The average flow velocity obtained by PIV measurement was in good agreement with the analytical results of SPIRAL (finite element mesh code) over 6 s in the flow direction and the lateral direction (which was normalized by the Vm-averaged cross-section flow rate) near the wire.

Fuel pins are generally densely arranged in equilateral triangles in the fuel subassemblies of sodium-cooled fast reactors. The spiral wire spacers are adopted to maintain gaps in the fuel pins and to ensure cooling because they can be relatively flexible to deformation of fuel pins caused by neutron irradiation. However, the coolant flow path between the fuel pins might become a narrow, complex shape due to the installation of the wire spacer. Then, the fuel pin could be damaged if a mismatch between the output and the flow rate occurred by some event such as deformation of the coolant flow path for the high burn-up. To evaluate the structural integrity of the fuel pins, it is important to clarify the flow field in this narrow and complex flow path. However, no techniques have been developed for visualizing such a narrow and complex area to obtain the verification data of the analysis codes in past studies.

The flow field was measured by particle image velocimetry (PIV) in the subchannel around the wrapping wire of the three-pin bundle water model (Fig.7-8(a)), which simulated the simplest system of the fuel pins (Fig.7-8(b)) in this study.

The test section comprised an irregular hexagonal acrylic duct tube and fluoropolymer resin pins that had nearly the same refractive index as that of water and had a high light-transmission rate. This refractive index matching enabled us to visualize the inner subchannel through the outer pins with a high degree of accuracy.

As a result, two types of characterized flow field data (the flow velocity distribution and fluctuation intensity) were successfully obtained.
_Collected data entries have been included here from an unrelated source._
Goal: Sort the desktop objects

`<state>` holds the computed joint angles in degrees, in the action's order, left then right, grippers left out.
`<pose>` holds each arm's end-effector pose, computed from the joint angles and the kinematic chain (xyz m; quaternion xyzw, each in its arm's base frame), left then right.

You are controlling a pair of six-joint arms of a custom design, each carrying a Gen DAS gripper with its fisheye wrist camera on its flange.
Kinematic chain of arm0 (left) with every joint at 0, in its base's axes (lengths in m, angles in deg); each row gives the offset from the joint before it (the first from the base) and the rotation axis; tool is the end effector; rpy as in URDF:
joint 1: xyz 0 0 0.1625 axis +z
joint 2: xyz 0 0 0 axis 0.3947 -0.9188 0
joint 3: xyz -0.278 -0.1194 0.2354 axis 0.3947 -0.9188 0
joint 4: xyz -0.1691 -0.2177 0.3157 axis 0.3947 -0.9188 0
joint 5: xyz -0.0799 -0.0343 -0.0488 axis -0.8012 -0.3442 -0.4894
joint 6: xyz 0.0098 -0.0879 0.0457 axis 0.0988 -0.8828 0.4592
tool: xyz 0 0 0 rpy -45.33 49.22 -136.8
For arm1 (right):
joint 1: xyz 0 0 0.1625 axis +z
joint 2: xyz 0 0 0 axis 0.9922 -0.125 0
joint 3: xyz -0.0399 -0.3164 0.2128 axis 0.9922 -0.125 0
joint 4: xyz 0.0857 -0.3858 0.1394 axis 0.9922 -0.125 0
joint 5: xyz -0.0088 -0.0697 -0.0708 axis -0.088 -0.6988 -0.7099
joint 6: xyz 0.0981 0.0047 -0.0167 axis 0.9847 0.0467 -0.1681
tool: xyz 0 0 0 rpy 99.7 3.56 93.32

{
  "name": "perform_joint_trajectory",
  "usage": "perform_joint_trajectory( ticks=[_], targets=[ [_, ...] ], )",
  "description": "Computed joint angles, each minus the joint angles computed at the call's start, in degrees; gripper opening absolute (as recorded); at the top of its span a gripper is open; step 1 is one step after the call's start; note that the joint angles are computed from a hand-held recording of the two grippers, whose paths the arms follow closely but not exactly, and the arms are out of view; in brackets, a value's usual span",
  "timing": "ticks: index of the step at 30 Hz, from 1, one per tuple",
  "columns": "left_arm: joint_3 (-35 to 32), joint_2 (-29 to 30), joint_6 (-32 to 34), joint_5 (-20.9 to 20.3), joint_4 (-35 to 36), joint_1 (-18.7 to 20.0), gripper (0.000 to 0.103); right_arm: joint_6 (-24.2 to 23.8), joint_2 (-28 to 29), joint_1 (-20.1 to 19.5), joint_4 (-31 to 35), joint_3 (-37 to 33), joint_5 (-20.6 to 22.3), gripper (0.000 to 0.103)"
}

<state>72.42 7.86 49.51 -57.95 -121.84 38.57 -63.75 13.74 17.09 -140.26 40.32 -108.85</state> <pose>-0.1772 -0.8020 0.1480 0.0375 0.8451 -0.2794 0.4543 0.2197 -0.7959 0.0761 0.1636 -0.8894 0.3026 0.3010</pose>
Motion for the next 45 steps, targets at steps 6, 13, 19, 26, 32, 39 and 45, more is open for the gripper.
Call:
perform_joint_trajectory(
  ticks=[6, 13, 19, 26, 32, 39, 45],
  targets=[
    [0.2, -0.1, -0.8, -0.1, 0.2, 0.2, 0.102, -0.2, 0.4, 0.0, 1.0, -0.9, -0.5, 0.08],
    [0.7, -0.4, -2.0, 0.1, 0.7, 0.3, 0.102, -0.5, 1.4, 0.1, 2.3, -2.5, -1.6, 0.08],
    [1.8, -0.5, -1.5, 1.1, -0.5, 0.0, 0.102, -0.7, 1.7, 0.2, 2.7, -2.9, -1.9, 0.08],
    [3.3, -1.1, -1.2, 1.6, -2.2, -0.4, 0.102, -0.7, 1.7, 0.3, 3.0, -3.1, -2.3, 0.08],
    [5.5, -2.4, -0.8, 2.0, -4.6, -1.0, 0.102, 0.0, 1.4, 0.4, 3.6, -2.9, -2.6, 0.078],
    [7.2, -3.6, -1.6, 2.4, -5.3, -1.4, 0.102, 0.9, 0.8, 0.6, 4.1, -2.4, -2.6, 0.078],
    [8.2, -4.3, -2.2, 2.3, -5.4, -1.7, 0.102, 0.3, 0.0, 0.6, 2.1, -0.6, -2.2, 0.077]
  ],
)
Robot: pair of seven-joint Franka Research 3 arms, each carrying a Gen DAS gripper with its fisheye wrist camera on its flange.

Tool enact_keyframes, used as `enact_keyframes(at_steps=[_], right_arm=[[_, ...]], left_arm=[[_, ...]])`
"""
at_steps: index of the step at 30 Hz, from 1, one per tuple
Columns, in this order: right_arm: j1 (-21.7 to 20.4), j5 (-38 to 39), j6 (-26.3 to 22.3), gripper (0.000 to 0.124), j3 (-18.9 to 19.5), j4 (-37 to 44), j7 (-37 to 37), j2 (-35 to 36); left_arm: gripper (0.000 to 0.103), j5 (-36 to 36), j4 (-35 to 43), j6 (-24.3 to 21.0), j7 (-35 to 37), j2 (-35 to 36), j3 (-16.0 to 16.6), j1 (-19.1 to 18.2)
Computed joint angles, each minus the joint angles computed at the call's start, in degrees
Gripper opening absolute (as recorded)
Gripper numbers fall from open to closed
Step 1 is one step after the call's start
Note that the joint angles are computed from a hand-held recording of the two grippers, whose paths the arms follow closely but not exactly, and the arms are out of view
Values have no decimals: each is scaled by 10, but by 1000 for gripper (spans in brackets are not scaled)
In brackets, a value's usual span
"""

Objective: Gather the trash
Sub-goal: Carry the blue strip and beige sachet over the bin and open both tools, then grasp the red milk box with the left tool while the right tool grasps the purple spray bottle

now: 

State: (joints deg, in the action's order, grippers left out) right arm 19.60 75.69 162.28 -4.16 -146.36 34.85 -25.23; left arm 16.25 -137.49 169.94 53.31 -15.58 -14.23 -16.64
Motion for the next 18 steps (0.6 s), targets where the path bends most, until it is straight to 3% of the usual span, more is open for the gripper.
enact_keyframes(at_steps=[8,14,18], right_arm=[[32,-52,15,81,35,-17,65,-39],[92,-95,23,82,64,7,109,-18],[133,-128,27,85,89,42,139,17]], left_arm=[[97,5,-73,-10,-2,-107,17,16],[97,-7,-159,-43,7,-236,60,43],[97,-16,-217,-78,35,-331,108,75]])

One is a relatively stable spiral flow around the pin and the other is a disordered swirl flow around the wire. As an example, the experimental (Fig.7-9(c)) and analytical results obtained by SPIRAL (a finite element analysis code) (Fig.7-9(d)) for the flow velocity distribution near the wire wound on the C-Pin are compared. The two results are in good agreement, and are hence considered to have verified the efficacy of this code.

Verification and validation (V&V) research has focused on the development of a safety assessment analysis code for nuclear power facilities, especially in recent years. Standardization of V&V has been underway in Japan and overseas.

In this way, the results of this study contribute to the promotion of fast reactor development by helping to validate analysis codes as basic technology and to the establishment of a standard for V&V.